PCL dissolving mechanisms have been investigated to develop alternative solutions to overcome its hydrophobicity [580]. The impact of parameters including molecular weight, morphology and chemical composition has been researched, as well as the impact of polymer crystallinity reduction on an accelerated degradation rate [581]. Blending strategies have also been frequently employed to alter the physical and chemical properties of PCL. A polymer binary system of hydrophobic PCL with a hydrophilic polymer is expected to promote water diffusion to the proximities of PCL chains, speeding up their hydrolytic degradation [582–585].

Tissue engineering and regenerative medicine have recently used synthetic biopolymers such as PCL [586,587] and PVP [588,589] to build substitute tissues for human bodies.

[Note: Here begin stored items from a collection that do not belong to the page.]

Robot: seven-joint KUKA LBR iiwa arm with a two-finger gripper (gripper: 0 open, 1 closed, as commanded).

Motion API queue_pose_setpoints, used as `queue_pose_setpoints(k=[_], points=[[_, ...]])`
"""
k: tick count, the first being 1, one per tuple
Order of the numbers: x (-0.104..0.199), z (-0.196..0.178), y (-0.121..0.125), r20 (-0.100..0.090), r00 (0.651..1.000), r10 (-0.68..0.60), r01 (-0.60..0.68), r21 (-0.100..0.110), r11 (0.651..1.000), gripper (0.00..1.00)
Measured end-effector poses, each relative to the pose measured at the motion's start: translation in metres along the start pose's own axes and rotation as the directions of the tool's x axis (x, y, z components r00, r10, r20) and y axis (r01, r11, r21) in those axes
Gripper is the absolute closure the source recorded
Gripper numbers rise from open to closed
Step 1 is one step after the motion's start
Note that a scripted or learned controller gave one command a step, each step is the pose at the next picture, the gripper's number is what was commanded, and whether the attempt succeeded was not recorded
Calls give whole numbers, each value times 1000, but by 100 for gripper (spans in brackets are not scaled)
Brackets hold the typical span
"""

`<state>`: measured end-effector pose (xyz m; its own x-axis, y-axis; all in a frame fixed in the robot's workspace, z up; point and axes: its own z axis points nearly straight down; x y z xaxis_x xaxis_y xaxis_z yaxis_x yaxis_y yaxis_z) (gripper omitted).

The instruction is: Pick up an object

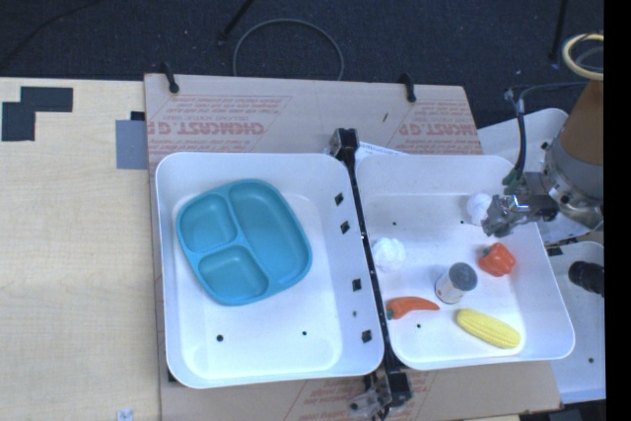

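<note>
Over the right bin (pixel 434 358) we see the gripper (pixel 496 218) above a red pepper (pixel 498 259). We cannot tell how its jaws stand.

— What's the arm (pixel 582 148) made of, from where you stand?
— Grey casing, rounded, with an orange band (pixel 595 118) above the wrist.
— And the end of it?
— A small metal gripper (pixel 500 215), silvery with dark parts, and thin dark cables (pixel 523 128) looping beside it.
</note>
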<state>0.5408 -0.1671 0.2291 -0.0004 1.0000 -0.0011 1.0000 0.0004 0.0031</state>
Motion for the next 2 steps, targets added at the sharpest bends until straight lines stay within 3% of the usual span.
queue_pose_setpoints(k=[1, 2], points=[[1, 31, -1, -2, 1000, 1, -1, 9, 1000, 100], [48, 31, 8, -4, 1000, -3, 3, 6, 1000, 100]])
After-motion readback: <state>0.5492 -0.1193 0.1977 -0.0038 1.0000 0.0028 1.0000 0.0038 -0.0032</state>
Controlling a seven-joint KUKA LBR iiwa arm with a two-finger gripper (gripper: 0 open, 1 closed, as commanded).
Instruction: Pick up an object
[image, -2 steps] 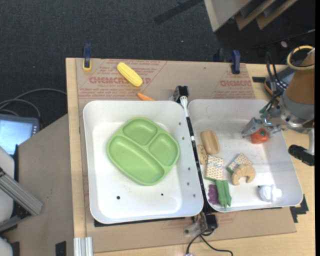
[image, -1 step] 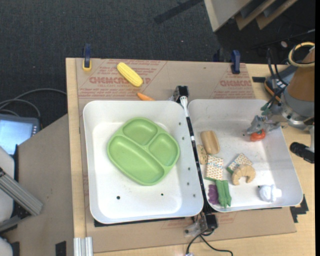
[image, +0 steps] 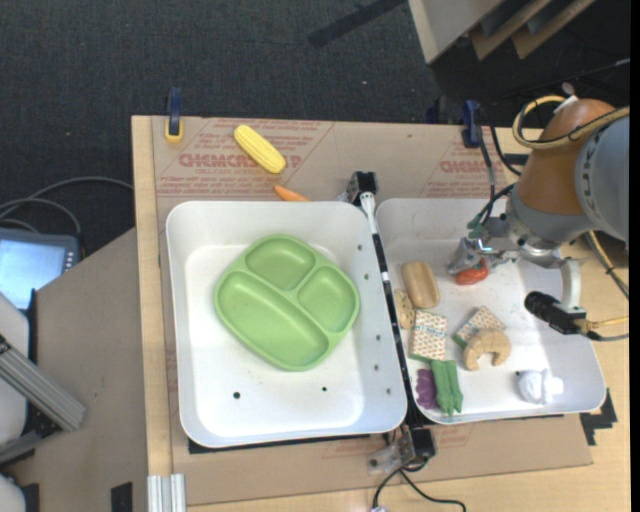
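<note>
My gripper (image: 470, 256) is low over the upper middle of the right bin (image: 590, 372), reaching in from the right under the orange-banded wrist. A small red object (image: 473, 271) lies directly at its tip, touching or nearly touching it. To its left lies a tan bread roll (image: 420, 283). Below are two patterned squares (image: 430, 335) (image: 486, 320), a tan bitten cookie (image: 488, 348), a purple and green vegetable piece (image: 441, 385) and a white crumpled object (image: 536, 385).
The left bin (image: 190, 330) holds a green divided plate (image: 287, 300). A yellow corn cob (image: 259, 148) and an orange carrot tip (image: 291, 194) lie on the board behind it. A black plug with a yellow cable (image: 553, 311) hangs over the right bin's right side.
</note>
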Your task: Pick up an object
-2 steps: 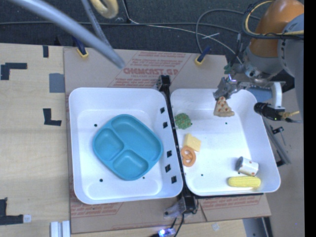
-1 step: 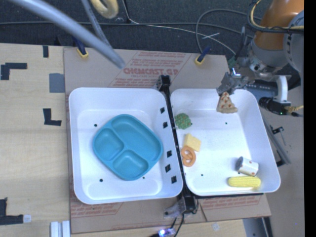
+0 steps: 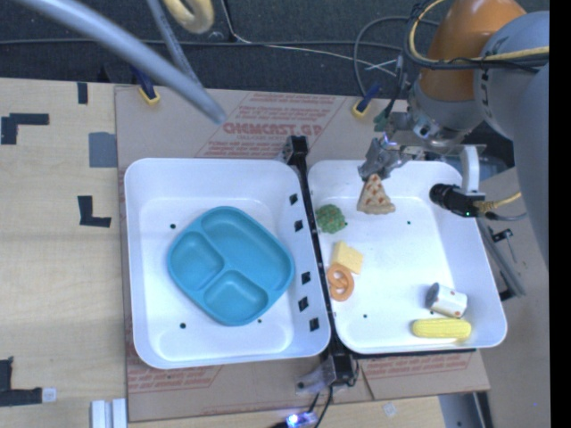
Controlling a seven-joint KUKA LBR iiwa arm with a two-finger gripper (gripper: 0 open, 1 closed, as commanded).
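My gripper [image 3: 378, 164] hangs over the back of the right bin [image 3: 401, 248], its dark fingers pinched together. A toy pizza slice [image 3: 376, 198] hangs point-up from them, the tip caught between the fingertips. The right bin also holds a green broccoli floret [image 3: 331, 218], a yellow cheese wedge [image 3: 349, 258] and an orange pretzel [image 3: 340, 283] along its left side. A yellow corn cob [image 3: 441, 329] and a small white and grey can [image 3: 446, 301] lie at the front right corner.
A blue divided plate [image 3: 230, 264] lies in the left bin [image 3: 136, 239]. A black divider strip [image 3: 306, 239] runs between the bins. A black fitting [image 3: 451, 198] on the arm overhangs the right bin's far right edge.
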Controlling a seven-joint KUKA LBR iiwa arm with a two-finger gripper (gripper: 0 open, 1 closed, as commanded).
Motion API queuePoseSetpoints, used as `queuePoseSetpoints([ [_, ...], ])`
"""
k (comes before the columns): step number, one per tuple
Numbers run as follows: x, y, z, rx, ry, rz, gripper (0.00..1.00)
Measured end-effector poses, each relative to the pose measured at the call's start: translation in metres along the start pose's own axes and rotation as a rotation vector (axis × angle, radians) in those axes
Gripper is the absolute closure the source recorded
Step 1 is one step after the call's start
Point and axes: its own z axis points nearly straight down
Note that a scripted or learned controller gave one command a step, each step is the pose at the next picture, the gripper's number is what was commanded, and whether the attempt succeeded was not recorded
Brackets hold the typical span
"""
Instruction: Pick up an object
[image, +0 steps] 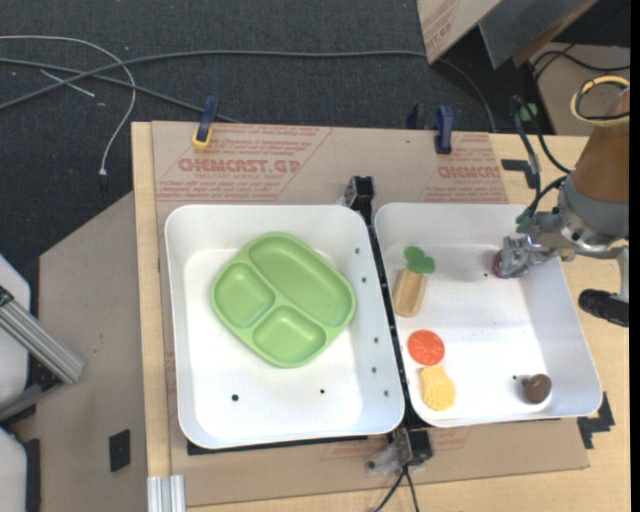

PVP can be used as a sacrificial material because of its ability to integrate with a wide range of hydrophilic and hydrophobic materials [590]. As a result, the integration of PCL with a biocompatible water-soluble polymer such as PVP will indeed significantly enhance the composite scaffold’s mechanical characteristics that can result in scaffolds with customisable fibre surface structure and degradation rates [591,592].

In a study by Li et al. [179], the PCL–PVP binary polymer scaffolds were printed in order to determine the presence of PCL and PVP in the printed composite scaffold. Microscale PVL–PVP composite 3D scaffolds with good cell compatibility, as well as high cell density, were created to assist tissue development and proliferation [179]. The innovative E-Jet 3D printing process shows that printing composite synthetic biopolymers for tissue engineering is a viable option.

Concluding remarks and future perspectives

Polymer blends incorporating more than one polymer can be produced and alloyed with different additives, in order to optimise them. This has been helped by the ability to process these blends into various morphologies. For example, the development of micro-to-nano-metre scale polymeric fibres with limitless potential in biomedical applications such as tissue engineering, wound dressings and microbial filtration has helped to drive the demand for polymer blends, in particular binary polymer systems as illustrated in this review. Spinning techniques such as electrospinning, centrifugal spinning, and pressurised gyration have shown significant advantages for the exploitation of polymer blends, especially binary polymer systems. Properties such as fibre size, distribution, and morphology can be tailored using different spinning parameters to suit applications. Each technique and polymer binary system will have its drawbacks; the future, however, may be an integration of binary polymer systems that will allow their desired outcome to be achieved successfully will be exploited, and we forecast extension of the idea to ternary polymer systems and beyond too.

Disclosure statement

No potential conflict of interest was reported by the author(s).